Agent goes to sleep...
{"event_type": "agent_goes_to_sleep", "description": "The agent is waiting.", "summary": null, "created_at": "2023-10-09T09:18:37.846122", "sender_id": "BA", "target_id": null}
from genworlds.worlds.concrete.base.actions import UserSpeaksWithAgentEvent

test_msg = """BA Agent, please create a collection named genworlds-ner which extracts Named Entities and its descriptions in the qdrant vectorstore
from the contents of this file ./databases/genworlds-docs.txt """

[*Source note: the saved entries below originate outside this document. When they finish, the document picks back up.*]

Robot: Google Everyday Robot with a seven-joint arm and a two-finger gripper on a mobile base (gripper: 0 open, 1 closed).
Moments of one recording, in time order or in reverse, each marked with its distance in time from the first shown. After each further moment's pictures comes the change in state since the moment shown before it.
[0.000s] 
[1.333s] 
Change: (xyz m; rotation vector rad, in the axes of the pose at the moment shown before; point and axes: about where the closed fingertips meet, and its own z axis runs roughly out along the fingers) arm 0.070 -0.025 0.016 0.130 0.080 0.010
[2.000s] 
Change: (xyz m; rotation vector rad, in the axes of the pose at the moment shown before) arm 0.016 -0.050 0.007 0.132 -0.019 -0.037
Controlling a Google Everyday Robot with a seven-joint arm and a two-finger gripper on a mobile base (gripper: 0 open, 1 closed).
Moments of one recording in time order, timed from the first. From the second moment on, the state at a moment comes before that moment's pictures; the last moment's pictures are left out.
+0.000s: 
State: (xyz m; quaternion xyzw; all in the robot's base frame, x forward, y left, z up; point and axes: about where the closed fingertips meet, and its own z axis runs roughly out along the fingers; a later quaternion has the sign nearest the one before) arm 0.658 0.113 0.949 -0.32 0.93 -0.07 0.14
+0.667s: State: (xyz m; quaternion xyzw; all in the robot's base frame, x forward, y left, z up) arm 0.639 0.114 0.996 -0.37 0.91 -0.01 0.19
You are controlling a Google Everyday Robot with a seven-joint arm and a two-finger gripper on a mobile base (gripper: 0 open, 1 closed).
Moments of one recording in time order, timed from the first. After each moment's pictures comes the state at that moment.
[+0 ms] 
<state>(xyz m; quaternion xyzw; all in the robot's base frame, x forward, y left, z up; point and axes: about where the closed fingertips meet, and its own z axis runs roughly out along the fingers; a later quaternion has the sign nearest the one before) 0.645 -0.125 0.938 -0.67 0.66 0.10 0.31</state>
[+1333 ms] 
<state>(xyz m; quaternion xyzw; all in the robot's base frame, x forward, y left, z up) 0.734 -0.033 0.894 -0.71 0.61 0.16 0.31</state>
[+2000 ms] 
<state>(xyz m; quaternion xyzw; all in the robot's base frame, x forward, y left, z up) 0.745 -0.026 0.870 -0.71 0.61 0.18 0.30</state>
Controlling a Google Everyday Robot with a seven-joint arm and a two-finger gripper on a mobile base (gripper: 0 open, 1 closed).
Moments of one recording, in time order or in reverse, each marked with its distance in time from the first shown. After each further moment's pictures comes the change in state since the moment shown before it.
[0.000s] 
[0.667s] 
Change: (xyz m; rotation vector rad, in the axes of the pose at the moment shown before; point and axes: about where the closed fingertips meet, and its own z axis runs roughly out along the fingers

message_to_send = UserSpeaksWithAgentEvent(
sender_id=test_user.id,
created_at=datetime.now(),
message=test_msg,
target_id="BA"
).json()

sleep(1)

# Send the message to BA
test_user.socket_client.send_message(message_to_send)
    {"event_type": "user_speaks_with_agent_event", "description": "The user speaks with an agent.", "summary": null, "created_at": "2023-10-09T09:19:14.651682", "sender_id": "test_user", "target_id": "BA", "message": "BA Agent, please create a collection named genworlds-ner which extracts Named Entities and its descriptions in the qdrant vectorstore\nfrom the contents of this file ./databases/genworlds-docs.txt "}
...
You can find full outputs on GitHub.
...

{"event_type": "agent_goes_to_sleep", "description": "The agent is waiting.", "summary": null, "created_at": "2023-10-09T09:32:14.226670", "sender_id": "BA", "target_id": null}

We remind you that this is a foundational and very basic example, simply to see the potential of what can be achieved. Subsequently, by modifying the different actions, adding more objects, more agents—as we will see in future tutorials—the Q&A Agent that is connected to these information sources will allow us, for example, to chat with our documentation.